Honda teases the upcoming Prologue, its first electric SUV to be sold in the U.S.

Honda has released a teaser of the upcoming Prologue 2024 electric SUV, the company’s first electric vehicle to be sold in the United States. The company also advertised its hybrid vehicles as a way to address the slow adoption of its EV strategy compared to its competitors.

The Prologue will be the first of two cars that Honda is developing with General Motors, using the U.S. automaker’s Ultium batteries. The other car will carry the Acura nameplate and will also be co-developed with GM, but the company has not disclosed any new information about it at this time. The Prologue, which will go on sale in 2024, also marks the beginning of a wave of 30 hybrid, battery and fuel-powered cars that Honda says will be available by 2030.
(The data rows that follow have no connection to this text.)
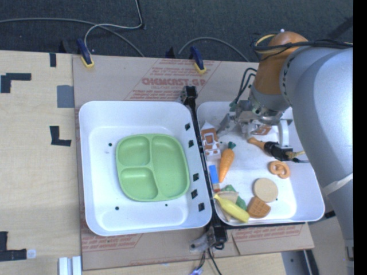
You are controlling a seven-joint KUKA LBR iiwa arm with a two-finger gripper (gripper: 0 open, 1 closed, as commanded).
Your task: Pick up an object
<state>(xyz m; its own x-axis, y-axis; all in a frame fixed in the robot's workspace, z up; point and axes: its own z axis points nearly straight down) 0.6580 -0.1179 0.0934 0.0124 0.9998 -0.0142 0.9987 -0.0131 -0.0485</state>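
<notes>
My gripper (236, 129) hangs low over the back part of the right bin (304, 208), open, with only bare bin floor between its fingers. An orange carrot (226, 160) lies just in front of it, and a small printed box (210, 141) sits to its left by the bin wall. A small orange thing (262, 130) is partly hidden under the gripper's right side. Further forward lie a pretzel (280, 168), a round tan cookie (265, 189), a waffle piece (258, 208), a yellow banana (231, 208), a green item (235, 195) and a blue block (213, 173).
The left bin (94, 153) holds a green divided plate (152, 167). A black divider with clips (198, 153) runs between the bins. The big grey arm (321, 107) covers the right bin's far right side. Cables cross the dark floor at the back.
</notes>
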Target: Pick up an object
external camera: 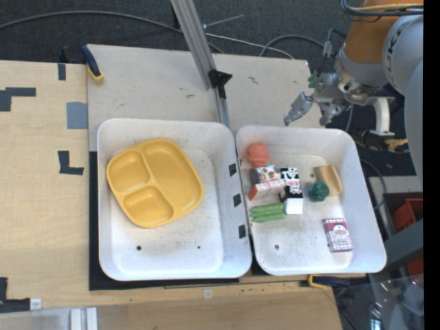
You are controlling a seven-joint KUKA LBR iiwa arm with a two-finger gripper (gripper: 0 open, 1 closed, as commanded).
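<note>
So nothing's grabbed yet. Nearest the camera, the red packet [337, 234], green veg [268, 213] and orange ball [258, 152] all sit in the right bin [368, 184]. Beyond its far rim the gripper [313, 110] hangs, fingers apart, holding nothing.

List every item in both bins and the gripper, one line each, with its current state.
gripper: above the right bin's far rim, holding nothing
yellow tray: lying flat in the left bin
orange ball: resting in the right bin
small carton: lying among the cluster
green pod: lying flat
dark green ball: against the tan block
tan block: lying flat
red packet: lying flat, apart from the cluster
</note>
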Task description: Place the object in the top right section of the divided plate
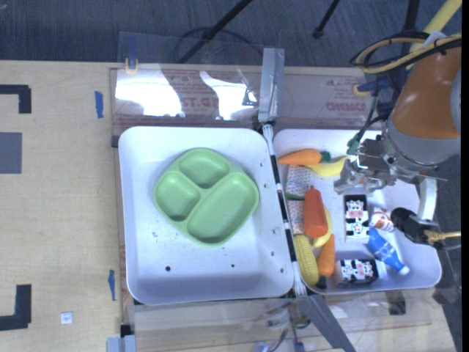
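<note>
Pale wood is what we see across the worktop (58, 218), with black marks and bits of blue tape at its left side, and dark grey carpet beyond its far edge, crossed by black stand legs and cables. Two white bins sit side by side. In the left bin (146, 262) lies the green plate (206, 195), three sections, nothing in any of them.

Over to the right bin (429, 270), and we have a crowd: a carrot (301, 156) and a banana (331, 169) at the far end, a second carrot (314, 213) down the left wall, corn (305, 257) near the front corner, two cow-print cartons (355, 218) and a blue bottle (385, 249).

The arm (432, 108) comes in from the right, and the claw (364, 173) hangs over the far part of that right bin, just beside the banana and above the upper carton. We cannot tell how wide it stands, and we see nothing gripped in it. The plate is well apart from it, across the divider.
</note>
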Robot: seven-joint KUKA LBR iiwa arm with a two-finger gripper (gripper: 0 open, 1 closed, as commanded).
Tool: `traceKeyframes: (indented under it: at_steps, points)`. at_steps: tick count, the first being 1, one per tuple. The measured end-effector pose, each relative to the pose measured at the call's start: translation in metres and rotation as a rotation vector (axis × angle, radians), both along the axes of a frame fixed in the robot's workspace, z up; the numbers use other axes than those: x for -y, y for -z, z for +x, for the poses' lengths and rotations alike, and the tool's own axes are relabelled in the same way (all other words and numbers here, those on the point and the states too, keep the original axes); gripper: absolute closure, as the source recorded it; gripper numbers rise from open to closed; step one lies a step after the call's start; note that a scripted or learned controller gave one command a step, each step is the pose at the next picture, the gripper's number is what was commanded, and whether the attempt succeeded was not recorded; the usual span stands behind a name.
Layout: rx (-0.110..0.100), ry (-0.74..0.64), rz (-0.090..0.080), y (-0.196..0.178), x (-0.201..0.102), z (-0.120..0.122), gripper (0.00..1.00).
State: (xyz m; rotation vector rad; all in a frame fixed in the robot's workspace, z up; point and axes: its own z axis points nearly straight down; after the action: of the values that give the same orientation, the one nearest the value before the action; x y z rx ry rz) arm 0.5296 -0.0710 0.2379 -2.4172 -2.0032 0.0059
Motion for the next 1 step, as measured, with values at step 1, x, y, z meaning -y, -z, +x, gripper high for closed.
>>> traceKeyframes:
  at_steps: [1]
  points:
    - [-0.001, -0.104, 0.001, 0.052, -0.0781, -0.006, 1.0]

These electric cars will be built on a variety of electric vehicle architectures that Honda is building, some in collaboration with General Motors. The Honda Prologue and Acura EV will be built on the GM Ultium platform, which is also used in the Detroit automaker’s Hummer EV pickup and Cadillac Lyriq SUV.

Other Honda electric cars will be built on the Honda E architecture, which the company plans to introduce in 2026. In 2027, Honda plans to launch a number of “affordable” electric cars, including a compact SUV. These vehicles will be based on a new electric vehicle architecture that the company is developing with GM.

Honda aims to sell 60,000 Prologue SUVs in the U.S. in 2024, 70,000 units in 2025 and 300,000 units in 2026, said Mamadou Diallo, vice president of sales for American Honda Motor. More broadly, the company says it wants 40 percent of its sales to come from battery electric and fuel-cell vehicles by 2030, 80 percent by 2035 and 100 percent by 2040 .

As seen in the teaser, the Prologue takes some subtle design cues from everyone’s favorite city car, the Honda E. Honda also emphasizes the car’s long wheelbase and short overhang, or the length of the car that extends beyond its wheelbase. The Prologue was designed at Honda Design Studio in Los Angeles in collaboration with a team of designers from Japan.

“We wanted to make sure the Prologue represented a true Honda electric car and something that would look at home in the showroom next to the rest of our SUV lineup,” Diallo said.

Honda’s current lineup of electric cars is extremely limited compared to other automakers. The company recently discontinued the Clarity EV , although it will continue to sell hydrogen and plug-in hybrid versions of the car. And the Honda E is only available in Japan and Europe.